§ **Required work**:
For this exercise, write out each entry below exactly as it reads.

§ **Data records**:
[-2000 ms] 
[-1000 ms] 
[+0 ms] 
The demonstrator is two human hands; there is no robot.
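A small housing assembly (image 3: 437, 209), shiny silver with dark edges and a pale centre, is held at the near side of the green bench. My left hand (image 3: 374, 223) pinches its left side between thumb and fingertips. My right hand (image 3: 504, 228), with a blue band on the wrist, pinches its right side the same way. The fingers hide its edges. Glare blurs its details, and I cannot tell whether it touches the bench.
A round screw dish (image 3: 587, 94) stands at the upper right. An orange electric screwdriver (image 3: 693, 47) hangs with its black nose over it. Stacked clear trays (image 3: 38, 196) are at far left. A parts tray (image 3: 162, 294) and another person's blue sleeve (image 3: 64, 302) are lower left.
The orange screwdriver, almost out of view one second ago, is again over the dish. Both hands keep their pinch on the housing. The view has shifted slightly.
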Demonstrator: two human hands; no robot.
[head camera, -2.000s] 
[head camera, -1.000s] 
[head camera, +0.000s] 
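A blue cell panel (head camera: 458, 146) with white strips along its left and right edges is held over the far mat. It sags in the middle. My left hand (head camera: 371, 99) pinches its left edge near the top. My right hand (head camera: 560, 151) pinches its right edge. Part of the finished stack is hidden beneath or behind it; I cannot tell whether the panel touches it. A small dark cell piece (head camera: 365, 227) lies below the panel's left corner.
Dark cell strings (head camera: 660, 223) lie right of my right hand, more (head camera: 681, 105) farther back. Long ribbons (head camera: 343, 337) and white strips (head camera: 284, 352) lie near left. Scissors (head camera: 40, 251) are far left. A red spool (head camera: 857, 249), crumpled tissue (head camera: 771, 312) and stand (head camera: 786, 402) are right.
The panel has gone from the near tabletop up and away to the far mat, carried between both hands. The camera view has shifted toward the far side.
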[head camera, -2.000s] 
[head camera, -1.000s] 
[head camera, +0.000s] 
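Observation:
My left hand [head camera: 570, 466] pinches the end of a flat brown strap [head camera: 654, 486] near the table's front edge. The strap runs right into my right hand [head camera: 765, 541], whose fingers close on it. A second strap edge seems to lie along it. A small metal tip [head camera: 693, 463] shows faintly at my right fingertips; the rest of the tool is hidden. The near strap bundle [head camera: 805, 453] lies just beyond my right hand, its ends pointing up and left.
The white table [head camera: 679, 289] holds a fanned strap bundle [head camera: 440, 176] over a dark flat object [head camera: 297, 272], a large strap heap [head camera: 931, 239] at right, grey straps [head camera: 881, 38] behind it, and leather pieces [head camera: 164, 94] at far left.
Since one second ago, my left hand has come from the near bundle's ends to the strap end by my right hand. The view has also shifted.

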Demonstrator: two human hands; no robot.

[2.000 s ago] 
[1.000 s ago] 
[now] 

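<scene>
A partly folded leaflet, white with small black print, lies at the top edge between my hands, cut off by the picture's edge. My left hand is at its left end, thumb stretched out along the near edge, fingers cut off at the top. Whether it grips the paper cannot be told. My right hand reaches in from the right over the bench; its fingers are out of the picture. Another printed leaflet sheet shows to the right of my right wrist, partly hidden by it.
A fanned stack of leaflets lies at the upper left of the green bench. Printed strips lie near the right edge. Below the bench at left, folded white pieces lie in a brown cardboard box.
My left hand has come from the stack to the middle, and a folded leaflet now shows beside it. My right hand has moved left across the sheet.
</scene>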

§ **Task solution**:
[-2000 ms] 
[-1000 ms] 
[+0 ms] 
The demonstrator is two human hands; there is no robot.
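A small housing assembly (image 3: 437, 209), shiny silver with dark edges and a pale centre, is held at the near side of the green bench. My left hand (image 3: 374, 223) pinches its left side between thumb and fingertips. My right hand (image 3: 504, 228), with a blue band on the wrist, pinches its right side the same way. The fingers hide its edges. Glare blurs its details, and I cannot tell whether it touches the bench.
A round screw dish (image 3: 587, 94) stands at the upper right. An orange electric screwdriver (image 3: 693, 47) hangs with its black nose over it. Stacked clear trays (image 3: 38, 196) are at far left. A parts tray (image 3: 162, 294) and another person's blue sleeve (image 3: 64, 302) are lower left.
The orange screwdriver, almost out of view one second ago, is again over the dish. Both hands keep their pinch on the housing. The view has shifted slightly.
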Demonstrator: two human hands; no robot.
[head camera, -2.000s] 
[head camera, -1.000s] 
[head camera, +0.000s] 
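A blue cell panel (head camera: 458, 146) with white strips along its left and right edges is held over the far mat. It sags in the middle. My left hand (head camera: 371, 99) pinches its left edge near the top. My right hand (head camera: 560, 151) pinches its right edge. Part of the finished stack is hidden beneath or behind it; I cannot tell whether the panel touches it. A small dark cell piece (head camera: 365, 227) lies below the panel's left corner.
Dark cell strings (head camera: 660, 223) lie right of my right hand, more (head camera: 681, 105) farther back. Long ribbons (head camera: 343, 337) and white strips (head camera: 284, 352) lie near left. Scissors (head camera: 40, 251) are far left. A red spool (head camera: 857, 249), crumpled tissue (head camera: 771, 312) and stand (head camera: 786, 402) are right.
The panel has gone from the near tabletop up and away to the far mat, carried between both hands. The camera view has shifted toward the far side.
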[head camera, -2.000s] 
[head camera, -1.000s] 
[head camera, +0.000s] 
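Observation:
My left hand [head camera: 570, 466] pinches the end of a flat brown strap [head camera: 654, 486] near the table's front edge. The strap runs right into my right hand [head camera: 765, 541], whose fingers close on it. A second strap edge seems to lie along it. A small metal tip [head camera: 693, 463] shows faintly at my right fingertips; the rest of the tool is hidden. The near strap bundle [head camera: 805, 453] lies just beyond my right hand, its ends pointing up and left.
The white table [head camera: 679, 289] holds a fanned strap bundle [head camera: 440, 176] over a dark flat object [head camera: 297, 272], a large strap heap [head camera: 931, 239] at right, grey straps [head camera: 881, 38] behind it, and leather pieces [head camera: 164, 94] at far left.
Since one second ago, my left hand has come from the near bundle's ends to the strap end by my right hand. The view has also shifted.
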
Demonstrator: two human hands; no robot.

[2.000 s ago] 
[1.000 s ago] 
[now] 

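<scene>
A partly folded leaflet, white with small black print, lies at the top edge between my hands, cut off by the picture's edge. My left hand is at its left end, thumb stretched out along the near edge, fingers cut off at the top. Whether it grips the paper cannot be told. My right hand reaches in from the right over the bench; its fingers are out of the picture. Another printed leaflet sheet shows to the right of my right wrist, partly hidden by it.
A fanned stack of leaflets lies at the upper left of the green bench. Printed strips lie near the right edge. Below the bench at left, folded white pieces lie in a brown cardboard box.
My left hand has come from the stack to the middle, and a folded leaflet now shows beside it. My right hand has moved left across the sheet.
</scene>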

The output requires no additions.